● **Directions**
Looking through the records below, please work out how many lines contain "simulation". Give only that number.

● **Records to use**
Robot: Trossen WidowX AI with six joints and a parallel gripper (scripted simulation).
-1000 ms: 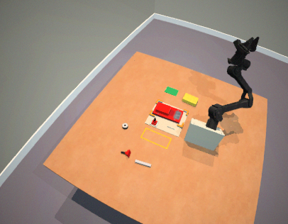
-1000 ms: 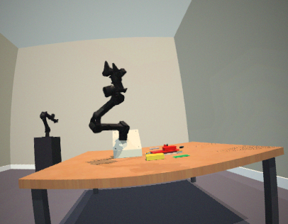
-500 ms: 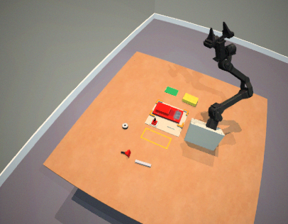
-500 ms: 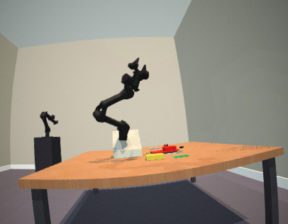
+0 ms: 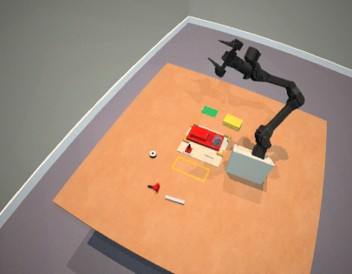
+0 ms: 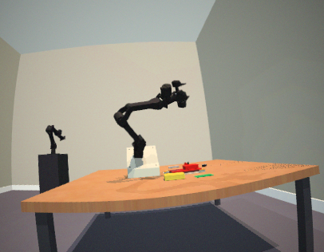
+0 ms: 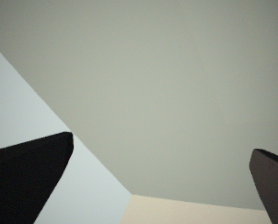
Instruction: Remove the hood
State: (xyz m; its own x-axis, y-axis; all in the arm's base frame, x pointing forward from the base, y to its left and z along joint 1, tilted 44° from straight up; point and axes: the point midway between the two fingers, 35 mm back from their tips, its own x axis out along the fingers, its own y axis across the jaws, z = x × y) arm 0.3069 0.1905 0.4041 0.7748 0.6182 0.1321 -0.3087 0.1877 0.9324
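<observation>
Now: the red hood 520 mm below my gripper tip, 60 mm to the left of it and 20 mm behind it. Round my gripper tip: green flat piece 560 mm below, 160 mm to the right; then yellow block 540 mm below, 160 mm behind, 140 mm to the right; then pale base plate 550 mm below, 80 mm to the left, 70 mm behind.
</observation>
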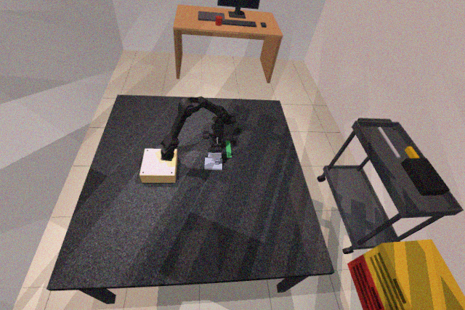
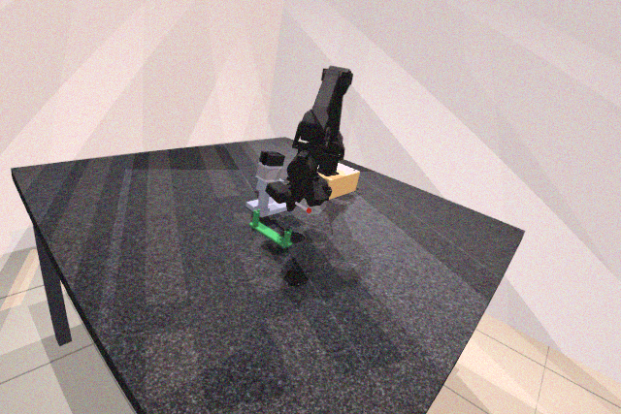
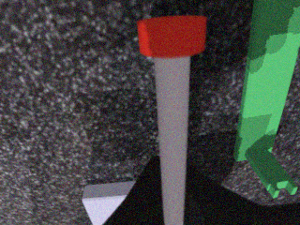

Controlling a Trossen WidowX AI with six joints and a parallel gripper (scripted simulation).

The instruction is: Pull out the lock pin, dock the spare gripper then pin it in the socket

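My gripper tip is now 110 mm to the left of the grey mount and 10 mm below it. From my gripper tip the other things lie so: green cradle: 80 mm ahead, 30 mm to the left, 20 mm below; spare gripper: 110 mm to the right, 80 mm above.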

● **Solved exercise**
2